*** Opening Records for processing ***

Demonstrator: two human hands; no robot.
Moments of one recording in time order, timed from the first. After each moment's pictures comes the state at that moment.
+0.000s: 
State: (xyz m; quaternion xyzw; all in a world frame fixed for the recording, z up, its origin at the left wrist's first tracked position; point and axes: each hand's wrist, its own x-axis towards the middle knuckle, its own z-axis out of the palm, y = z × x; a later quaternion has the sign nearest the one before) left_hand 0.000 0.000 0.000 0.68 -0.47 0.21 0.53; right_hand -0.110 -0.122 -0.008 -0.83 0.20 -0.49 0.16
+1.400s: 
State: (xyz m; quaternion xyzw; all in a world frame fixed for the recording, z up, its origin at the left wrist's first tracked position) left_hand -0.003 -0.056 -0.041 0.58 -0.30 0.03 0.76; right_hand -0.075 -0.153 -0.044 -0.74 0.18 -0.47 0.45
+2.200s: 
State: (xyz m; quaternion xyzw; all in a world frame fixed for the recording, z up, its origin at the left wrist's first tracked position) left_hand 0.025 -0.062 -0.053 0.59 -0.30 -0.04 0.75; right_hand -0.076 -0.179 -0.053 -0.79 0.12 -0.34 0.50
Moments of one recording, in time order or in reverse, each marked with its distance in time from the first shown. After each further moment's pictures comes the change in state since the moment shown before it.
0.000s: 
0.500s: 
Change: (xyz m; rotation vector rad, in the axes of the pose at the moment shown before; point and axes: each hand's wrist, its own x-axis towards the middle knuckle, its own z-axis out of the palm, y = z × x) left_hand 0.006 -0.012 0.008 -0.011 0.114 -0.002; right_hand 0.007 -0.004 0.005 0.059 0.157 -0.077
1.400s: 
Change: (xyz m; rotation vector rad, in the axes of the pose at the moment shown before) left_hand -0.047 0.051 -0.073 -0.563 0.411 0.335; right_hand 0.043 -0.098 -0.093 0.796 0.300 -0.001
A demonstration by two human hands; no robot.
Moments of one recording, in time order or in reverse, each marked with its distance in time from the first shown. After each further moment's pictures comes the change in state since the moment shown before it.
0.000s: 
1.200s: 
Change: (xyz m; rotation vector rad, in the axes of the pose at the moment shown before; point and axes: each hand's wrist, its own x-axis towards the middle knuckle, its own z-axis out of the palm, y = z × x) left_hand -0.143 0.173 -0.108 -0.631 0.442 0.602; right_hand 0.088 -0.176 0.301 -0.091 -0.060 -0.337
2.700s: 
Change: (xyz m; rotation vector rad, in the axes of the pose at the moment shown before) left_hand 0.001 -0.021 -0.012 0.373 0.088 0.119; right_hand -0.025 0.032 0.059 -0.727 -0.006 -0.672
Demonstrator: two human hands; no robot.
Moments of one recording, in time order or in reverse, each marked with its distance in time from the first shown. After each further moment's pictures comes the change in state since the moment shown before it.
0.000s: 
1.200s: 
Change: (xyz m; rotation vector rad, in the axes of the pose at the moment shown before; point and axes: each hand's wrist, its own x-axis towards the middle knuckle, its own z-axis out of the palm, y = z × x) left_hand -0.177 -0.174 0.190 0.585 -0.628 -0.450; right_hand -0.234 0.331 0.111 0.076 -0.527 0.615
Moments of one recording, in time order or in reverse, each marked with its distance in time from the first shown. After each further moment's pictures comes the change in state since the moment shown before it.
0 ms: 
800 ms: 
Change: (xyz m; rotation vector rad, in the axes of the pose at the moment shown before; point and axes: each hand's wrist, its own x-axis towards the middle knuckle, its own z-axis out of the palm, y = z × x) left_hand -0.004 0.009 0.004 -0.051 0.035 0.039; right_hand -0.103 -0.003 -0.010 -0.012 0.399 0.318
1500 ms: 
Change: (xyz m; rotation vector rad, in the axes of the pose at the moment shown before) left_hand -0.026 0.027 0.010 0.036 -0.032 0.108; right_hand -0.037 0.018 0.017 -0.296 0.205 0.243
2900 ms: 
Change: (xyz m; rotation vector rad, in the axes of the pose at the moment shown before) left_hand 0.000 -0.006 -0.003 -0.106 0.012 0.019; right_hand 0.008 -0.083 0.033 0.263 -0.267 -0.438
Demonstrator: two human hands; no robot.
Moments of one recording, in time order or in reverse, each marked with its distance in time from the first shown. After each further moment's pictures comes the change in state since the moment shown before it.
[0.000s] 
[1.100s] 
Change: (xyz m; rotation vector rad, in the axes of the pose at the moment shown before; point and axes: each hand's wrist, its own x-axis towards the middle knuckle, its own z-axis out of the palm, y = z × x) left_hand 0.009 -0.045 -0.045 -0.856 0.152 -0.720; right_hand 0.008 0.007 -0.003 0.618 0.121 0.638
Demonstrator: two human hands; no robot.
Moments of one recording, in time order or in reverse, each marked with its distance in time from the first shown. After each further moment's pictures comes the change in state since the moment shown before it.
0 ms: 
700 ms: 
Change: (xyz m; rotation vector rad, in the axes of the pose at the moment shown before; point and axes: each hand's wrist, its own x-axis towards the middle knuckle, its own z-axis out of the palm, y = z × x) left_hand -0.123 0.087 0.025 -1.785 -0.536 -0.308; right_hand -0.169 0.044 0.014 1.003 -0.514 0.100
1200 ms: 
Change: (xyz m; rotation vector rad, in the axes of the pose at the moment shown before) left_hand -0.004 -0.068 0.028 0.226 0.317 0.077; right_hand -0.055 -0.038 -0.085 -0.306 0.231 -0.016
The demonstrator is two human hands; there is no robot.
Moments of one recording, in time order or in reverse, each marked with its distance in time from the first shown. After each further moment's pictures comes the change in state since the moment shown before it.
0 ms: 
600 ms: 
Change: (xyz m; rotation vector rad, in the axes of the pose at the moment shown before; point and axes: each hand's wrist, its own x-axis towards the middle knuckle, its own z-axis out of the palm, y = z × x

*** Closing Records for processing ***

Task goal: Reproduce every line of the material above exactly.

Written solution:
Demonstrator: two human hands; no robot.
Moments of one recording in time order, timed from the first. After each moment's pictures comes the state at that moment.
+0.000s: 
State: (xyz m; quaternion xyzw; all in a world frame fixed for the recording, z up, its origin at the left wrist's first tracked position; point and axes: each hand's wrist, its own x-axis towards the middle knuckle, its own z-axis out of the palm, y = z × x; a later quaternion has the sign nearest the one before) left_hand 0.000 0.000 0.000 0.68 -0.47 0.21 0.53; right_hand -0.110 -0.122 -0.008 -0.83 0.20 -0.49 0.16
+1.400s: 
State: (xyz m; quaternion xyzw; all in a world frame fixed for the recording, z up, its origin at the left wrist's first tracked position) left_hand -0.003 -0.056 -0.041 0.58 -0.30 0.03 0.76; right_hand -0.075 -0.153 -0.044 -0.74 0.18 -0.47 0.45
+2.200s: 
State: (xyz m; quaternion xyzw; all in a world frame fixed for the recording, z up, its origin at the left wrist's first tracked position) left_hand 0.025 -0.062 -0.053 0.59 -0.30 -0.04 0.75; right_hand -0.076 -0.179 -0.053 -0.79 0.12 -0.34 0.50
Moments of one recording, in time order or in reverse, each marked with its distance in time from the first shown. After each further moment's pictures comes the change in state since the moment shown before it.
0.000s: 
0.500s: 
Change: (xyz m; rotation vector rad, in the axes of the pose at the moment shown before; point and axes: each hand's wrist, its own x-axis towards the middle knuckle, its own z-axis out of the palm, y = z × x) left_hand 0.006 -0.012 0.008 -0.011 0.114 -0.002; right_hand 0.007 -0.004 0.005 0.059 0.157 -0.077
1.400s: 
Change: (xyz m; rotation vector rad, in the axes of the pose at the moment shown before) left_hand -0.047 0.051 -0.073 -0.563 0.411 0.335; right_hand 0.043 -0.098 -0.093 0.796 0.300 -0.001
A demonstration by two human hands; no robot.
Moments of one recording, in time order or in reverse, each marked with its distance in time from the first shown. After each further moment's pictures comes the change in state since the moment shown before it.
0.000s: 
1.200s: 
Change: (xyz m; rotation vector rad, in the axes of the pose at the moment shown before; point and axes: each hand's wrist, its own x-axis towards the middle knuckle, its own z-axis out of the palm, y = z × x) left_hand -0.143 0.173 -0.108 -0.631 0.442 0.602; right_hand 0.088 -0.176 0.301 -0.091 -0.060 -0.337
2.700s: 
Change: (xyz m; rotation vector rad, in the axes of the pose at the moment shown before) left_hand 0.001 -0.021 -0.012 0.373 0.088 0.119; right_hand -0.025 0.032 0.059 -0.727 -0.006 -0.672
Demonstrator: two human hands; no robot.
Moments of one recording, in time order or in reverse, each marked with its distance in time from the first shown. After each further moment's pictures comes the change in state since the moment shown before it.
0.000s: 
1.200s: 
Change: (xyz m; rotation vector rad, in the axes of the pose at the moment shown before; point and axes: each hand's wrist, its own x-axis towards the middle knuckle, its own z-axis out of the palm, y = z × x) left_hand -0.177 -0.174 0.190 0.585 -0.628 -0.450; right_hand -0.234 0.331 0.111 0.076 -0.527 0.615
Moments of one recording, in time order or in reverse, each marked with its distance in time from the first shown. After each further moment's pictures comes the change in state since the moment shown before it.
0 ms: 
800 ms: 
Change: (xyz m; rotation vector rad, in the axes of the pose at the moment shown before; point and axes: each hand's wrist, its own x-axis towards the middle knuckle, its own z-axis out of the palm, y = z × x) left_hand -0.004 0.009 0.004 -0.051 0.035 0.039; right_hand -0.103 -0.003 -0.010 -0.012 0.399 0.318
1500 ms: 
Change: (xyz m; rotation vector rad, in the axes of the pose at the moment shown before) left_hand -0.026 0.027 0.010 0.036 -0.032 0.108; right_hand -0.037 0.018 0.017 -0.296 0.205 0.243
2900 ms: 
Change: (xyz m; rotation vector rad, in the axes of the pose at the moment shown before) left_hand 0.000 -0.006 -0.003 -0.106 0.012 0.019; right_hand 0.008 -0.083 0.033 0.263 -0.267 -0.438
Demonstrator: two human hands; no robot.
Moments of one recording, in time order or in reverse, each marked with its distance in time from the first shown. After each further moment's pictures comes the change in state since the moment shown before it.
[0.000s] 
[1.100s] 
Change: (xyz m; rotation vector rad, in the axes of the pose at the moment shown before; point and axes: each hand's wrist, its own x-axis towards the middle knuckle, its own z-axis out of the palm, y = z × x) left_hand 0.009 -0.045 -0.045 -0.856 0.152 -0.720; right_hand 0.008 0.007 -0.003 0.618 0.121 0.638
Demonstrator: two human hands; no robot.
Moments of one recording, in time order or in reverse, each marked with its distance in time from the first shown. After each further moment's pictures comes the change in state since the moment shown before it.
0 ms: 
700 ms: 
Change: (xyz m; rotation vector rad, in the axes of the pose at the moment shown before; point and axes: each hand's wrist, its own x-axis towards the middle knuckle, its own z-axis out of the palm, y = z × x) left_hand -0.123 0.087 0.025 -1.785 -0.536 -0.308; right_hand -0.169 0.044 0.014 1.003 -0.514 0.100
1200 ms: 
Change: (xyz m; rotation vector rad, in the axes of the pose at the moment shown before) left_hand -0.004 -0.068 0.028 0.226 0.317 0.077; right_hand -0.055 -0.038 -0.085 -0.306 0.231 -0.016
The demonstrator is two human hands; there is no robot.
Moments of one recording, in time order or in reverse, each marked with its distance in time from the first shown. After each further moment's pictures comes the change in state since the moment shown before it.
0 ms: 
600 ms: 
Change: (xyz m; rotation vector rad, in the axes of the pose at the moment shown before; point and axes: each hand's wrist, its own x-axis towards the middle knuckle, its own z-axis out of the palm, y = z × x

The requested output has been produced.